Mutations in m(6)A consensus motifs are suppressed in the m(6)A modified genes in human cancer cells

N(6)-methyladenosine (m(6)A) is the most prevalent type of RNA modification. METTL3 in the methyltransferase complex is the core enzyme responsible for methylation. METTL3 selectively catalyzes the adenosines centered in the RRAC motif. Functional studies established that m(6)A could enhance the translation efficiency (TE) of modified genes by recruiting reader protein YTHDF1 and other initiation factors. We downloaded the m(6)A peaks in HeLa cells from a previous study and defined the m(6)A modified genes and sites. Ancestral mutations in the genic region fixed in the HeLa cell samples were defined using their mRNA-Seq data and the alignment between human and mouse genomes. Furthermore, in the small interfering (si)-METTL3 sample, the calculated TE foldchange of all genes was compared to that in the negative control. The TE of m(6)A genes was globally down-regulated in si-METTL3 versus control compared to the non-m(6)A genes. In m(6)A modified genes, RRAC motif mutations were suppressed compared to mutations in non-motif regions or non-m(6)A genes.
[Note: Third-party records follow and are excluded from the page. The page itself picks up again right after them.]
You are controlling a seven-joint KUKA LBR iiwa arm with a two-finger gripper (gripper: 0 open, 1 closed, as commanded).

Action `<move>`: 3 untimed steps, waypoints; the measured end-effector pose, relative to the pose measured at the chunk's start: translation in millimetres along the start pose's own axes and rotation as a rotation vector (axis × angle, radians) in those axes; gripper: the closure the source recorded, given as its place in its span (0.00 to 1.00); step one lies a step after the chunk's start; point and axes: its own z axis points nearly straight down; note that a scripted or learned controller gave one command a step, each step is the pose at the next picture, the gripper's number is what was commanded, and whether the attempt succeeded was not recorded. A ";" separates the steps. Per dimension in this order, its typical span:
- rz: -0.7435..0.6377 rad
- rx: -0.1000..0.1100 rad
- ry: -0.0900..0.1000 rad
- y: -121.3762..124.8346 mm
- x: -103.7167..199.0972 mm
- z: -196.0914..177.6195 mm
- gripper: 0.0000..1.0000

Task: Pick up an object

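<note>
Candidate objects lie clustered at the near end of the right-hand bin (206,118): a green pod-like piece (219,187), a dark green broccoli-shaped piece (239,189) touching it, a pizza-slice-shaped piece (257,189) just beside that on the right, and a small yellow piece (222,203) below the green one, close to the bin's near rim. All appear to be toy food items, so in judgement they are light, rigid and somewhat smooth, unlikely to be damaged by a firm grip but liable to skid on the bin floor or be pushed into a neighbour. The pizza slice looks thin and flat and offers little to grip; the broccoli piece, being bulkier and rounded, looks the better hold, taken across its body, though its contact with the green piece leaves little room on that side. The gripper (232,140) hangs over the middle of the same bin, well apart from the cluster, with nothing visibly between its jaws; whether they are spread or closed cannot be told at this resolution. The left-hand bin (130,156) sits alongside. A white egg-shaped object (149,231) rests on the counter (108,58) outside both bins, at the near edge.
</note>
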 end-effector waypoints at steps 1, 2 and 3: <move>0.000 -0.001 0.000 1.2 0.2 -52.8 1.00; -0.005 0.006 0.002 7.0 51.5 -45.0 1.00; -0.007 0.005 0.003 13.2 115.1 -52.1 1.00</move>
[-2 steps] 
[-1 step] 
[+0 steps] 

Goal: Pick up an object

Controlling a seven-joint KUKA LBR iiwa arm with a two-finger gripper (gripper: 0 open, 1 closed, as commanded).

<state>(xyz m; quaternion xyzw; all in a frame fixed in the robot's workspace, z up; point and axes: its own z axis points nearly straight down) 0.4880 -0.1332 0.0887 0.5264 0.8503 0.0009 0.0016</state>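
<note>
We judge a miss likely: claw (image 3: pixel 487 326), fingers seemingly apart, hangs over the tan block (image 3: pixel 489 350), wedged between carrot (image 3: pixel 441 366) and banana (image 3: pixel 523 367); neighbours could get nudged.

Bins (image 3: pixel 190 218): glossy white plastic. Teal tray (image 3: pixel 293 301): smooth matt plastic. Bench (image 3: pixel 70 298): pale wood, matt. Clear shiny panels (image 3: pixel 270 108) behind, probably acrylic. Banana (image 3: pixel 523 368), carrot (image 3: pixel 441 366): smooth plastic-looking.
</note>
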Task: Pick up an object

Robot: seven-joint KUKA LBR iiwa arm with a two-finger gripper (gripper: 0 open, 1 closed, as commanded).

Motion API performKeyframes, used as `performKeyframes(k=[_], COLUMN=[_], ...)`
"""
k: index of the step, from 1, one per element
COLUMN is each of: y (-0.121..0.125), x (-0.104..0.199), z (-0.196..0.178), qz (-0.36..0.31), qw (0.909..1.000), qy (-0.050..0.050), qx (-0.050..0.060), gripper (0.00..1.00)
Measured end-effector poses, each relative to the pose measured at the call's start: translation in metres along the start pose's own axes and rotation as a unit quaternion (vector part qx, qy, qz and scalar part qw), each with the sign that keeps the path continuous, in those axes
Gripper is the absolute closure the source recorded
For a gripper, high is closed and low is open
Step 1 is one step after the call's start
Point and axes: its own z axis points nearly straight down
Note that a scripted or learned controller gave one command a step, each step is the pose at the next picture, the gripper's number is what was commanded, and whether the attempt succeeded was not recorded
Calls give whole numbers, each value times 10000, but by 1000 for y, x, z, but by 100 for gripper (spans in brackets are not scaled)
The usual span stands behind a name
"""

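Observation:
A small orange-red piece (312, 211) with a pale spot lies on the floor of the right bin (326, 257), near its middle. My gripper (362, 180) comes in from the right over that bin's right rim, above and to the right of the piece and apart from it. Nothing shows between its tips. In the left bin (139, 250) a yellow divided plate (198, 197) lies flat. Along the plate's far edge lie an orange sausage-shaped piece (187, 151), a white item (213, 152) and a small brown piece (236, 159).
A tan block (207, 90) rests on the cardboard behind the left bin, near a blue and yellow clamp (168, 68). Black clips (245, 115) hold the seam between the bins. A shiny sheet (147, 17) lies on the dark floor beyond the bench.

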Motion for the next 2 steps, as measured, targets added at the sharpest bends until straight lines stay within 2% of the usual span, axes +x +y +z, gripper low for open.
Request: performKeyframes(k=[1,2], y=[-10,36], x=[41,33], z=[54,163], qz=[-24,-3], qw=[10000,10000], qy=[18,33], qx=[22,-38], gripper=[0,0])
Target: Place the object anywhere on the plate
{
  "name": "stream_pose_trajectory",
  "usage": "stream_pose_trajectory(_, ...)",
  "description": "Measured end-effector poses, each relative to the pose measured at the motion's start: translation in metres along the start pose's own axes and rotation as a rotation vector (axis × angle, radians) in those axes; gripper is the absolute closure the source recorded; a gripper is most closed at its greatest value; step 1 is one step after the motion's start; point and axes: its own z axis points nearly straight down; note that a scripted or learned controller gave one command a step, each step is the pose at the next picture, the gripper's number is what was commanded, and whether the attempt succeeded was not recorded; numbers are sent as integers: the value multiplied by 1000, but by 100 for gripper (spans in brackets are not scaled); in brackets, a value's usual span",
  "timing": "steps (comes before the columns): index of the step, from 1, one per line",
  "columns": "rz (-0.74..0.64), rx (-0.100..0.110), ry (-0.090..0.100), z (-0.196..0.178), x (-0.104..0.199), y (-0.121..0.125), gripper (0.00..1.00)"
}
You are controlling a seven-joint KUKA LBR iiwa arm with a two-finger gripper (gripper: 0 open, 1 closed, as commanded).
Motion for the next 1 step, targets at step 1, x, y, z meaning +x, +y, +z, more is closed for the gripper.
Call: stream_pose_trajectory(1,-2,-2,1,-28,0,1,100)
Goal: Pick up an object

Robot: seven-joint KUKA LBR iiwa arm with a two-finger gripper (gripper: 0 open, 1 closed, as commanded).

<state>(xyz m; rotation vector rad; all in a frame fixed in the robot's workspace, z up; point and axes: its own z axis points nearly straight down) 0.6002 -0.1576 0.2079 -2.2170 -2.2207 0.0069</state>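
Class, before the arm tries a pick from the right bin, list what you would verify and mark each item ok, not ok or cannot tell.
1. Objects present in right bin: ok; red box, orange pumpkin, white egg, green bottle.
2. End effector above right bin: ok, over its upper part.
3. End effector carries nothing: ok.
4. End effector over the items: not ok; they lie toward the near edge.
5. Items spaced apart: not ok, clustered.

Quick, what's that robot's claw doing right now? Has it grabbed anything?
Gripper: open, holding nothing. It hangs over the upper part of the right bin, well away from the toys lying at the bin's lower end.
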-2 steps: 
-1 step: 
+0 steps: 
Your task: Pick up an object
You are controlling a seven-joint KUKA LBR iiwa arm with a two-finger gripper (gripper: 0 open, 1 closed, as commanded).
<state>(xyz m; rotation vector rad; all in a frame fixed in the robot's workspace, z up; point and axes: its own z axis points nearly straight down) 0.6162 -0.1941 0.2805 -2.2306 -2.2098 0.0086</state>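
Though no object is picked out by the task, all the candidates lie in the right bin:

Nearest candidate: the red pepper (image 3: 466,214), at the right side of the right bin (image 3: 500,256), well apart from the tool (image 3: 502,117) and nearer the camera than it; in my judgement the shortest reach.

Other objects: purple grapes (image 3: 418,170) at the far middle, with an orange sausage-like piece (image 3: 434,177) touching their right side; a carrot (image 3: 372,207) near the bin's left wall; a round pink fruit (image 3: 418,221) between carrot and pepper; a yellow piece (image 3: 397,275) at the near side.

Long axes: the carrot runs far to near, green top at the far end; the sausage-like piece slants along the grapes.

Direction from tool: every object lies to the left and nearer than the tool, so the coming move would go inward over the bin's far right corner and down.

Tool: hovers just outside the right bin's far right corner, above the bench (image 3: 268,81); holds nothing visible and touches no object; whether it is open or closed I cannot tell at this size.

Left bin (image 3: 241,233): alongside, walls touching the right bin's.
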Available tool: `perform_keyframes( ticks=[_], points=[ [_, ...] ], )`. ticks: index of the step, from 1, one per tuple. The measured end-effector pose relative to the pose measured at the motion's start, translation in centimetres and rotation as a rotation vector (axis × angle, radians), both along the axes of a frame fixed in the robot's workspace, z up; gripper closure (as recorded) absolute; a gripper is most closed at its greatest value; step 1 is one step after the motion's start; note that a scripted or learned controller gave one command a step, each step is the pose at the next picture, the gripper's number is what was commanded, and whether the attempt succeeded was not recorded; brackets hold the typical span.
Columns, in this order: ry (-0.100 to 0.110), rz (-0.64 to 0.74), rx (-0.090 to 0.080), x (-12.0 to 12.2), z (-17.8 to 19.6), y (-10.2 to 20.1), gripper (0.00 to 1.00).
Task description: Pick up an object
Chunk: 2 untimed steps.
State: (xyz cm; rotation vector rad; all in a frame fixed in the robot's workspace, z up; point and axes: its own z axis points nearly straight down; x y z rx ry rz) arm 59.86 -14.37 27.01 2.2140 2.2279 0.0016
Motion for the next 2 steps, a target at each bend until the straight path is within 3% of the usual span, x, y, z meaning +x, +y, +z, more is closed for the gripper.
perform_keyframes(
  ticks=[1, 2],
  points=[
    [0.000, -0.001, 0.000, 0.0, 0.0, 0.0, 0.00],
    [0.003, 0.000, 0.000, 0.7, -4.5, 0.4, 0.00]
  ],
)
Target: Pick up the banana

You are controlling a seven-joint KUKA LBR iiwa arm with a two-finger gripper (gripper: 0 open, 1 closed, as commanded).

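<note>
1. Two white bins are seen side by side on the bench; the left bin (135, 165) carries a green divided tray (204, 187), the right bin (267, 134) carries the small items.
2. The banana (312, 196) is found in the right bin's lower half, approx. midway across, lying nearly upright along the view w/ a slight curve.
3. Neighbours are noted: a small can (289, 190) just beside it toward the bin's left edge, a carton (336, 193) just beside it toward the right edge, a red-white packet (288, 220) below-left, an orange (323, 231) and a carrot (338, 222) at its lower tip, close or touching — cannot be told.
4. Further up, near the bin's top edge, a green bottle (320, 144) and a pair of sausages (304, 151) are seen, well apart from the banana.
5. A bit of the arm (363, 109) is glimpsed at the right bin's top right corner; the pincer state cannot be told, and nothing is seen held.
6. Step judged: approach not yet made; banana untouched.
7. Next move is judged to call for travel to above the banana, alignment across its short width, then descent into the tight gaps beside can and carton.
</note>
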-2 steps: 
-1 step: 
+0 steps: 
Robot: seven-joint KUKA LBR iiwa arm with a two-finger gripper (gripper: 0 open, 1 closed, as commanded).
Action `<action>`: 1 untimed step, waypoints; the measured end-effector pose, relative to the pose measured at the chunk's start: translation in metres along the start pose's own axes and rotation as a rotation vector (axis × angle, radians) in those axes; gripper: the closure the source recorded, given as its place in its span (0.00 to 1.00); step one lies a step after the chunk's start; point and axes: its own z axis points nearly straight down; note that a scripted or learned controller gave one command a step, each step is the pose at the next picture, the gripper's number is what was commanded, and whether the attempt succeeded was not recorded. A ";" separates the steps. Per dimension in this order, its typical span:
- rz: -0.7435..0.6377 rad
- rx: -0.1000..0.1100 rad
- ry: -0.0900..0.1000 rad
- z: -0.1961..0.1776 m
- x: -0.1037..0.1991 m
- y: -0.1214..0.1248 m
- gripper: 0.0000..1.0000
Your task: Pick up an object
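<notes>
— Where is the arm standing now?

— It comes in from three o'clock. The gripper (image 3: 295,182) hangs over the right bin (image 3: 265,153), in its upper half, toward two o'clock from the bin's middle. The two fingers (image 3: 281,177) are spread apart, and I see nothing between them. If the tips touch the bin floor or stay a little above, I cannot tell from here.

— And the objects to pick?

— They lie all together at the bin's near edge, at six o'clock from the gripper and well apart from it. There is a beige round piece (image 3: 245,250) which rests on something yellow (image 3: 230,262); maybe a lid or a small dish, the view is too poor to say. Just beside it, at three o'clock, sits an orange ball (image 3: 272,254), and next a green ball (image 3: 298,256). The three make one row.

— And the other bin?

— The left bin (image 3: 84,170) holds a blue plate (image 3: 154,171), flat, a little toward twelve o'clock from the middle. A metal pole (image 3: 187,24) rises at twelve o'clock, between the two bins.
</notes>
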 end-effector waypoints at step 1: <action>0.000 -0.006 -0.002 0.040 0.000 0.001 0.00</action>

Among the m(6)A genes, a fraction RRAC motif mutations negatively correlated with the TE foldchange (si-METTL3 versus control). The TE of m(6)A modified genes was enhanced in HeLa cells. RRAC motif mutations could potentially prevent methylation of adenosines and consequently abolish the enhanced translation. Such mutations in the RRAC motif might be deleterious. Accordingly, we observed lower fractions of mutations in RRAC motifs than in other regions. This prevention of mutations in the RRAC motif could be a strategy adopted by cancer cells to maintain the elevated translation of particular genes.